**Task objective:**
Whenever a line in the records below contains "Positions", pick it out.

□ □ □

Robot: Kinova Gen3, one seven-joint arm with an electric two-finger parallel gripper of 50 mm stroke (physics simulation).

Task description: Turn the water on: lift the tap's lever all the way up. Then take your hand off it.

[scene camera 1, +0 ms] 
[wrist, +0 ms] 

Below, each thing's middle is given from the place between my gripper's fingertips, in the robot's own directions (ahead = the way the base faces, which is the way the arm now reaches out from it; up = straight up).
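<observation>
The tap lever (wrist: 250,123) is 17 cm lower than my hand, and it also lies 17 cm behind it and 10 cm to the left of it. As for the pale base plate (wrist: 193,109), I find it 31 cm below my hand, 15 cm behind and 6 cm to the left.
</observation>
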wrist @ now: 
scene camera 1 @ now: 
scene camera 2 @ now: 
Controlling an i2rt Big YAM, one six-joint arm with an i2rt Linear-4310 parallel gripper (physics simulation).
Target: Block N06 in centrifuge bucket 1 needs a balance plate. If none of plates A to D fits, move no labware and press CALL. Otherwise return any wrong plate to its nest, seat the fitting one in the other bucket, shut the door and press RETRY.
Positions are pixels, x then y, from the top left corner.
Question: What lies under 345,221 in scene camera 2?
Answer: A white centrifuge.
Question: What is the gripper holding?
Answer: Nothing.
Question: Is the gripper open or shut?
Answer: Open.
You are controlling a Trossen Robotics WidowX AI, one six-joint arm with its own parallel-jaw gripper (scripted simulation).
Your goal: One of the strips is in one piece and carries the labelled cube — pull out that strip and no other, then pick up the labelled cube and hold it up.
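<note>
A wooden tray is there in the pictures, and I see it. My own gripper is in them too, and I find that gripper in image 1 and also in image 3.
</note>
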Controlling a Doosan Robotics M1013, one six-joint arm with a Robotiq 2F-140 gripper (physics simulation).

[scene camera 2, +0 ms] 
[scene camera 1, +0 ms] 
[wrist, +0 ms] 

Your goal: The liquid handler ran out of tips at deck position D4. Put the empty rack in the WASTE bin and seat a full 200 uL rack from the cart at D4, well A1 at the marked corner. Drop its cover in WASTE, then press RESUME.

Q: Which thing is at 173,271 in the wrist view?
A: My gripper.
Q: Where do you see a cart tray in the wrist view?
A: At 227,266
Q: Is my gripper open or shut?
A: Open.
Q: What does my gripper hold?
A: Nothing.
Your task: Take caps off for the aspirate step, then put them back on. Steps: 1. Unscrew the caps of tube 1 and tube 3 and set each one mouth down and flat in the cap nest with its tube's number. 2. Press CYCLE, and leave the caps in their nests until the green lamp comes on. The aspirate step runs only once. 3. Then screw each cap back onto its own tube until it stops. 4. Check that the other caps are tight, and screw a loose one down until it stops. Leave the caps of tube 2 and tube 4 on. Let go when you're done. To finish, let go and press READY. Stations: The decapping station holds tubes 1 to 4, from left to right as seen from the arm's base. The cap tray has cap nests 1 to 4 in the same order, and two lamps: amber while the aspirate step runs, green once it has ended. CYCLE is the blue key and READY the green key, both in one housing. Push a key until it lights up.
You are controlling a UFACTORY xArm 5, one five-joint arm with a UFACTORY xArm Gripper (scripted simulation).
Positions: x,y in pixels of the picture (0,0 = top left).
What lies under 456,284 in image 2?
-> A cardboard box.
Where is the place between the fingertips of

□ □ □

**Answer box:**
Positions are pixels, x then y, from the top left corner.
Positions: x,y in pixels of the picture (0,0 = top left).

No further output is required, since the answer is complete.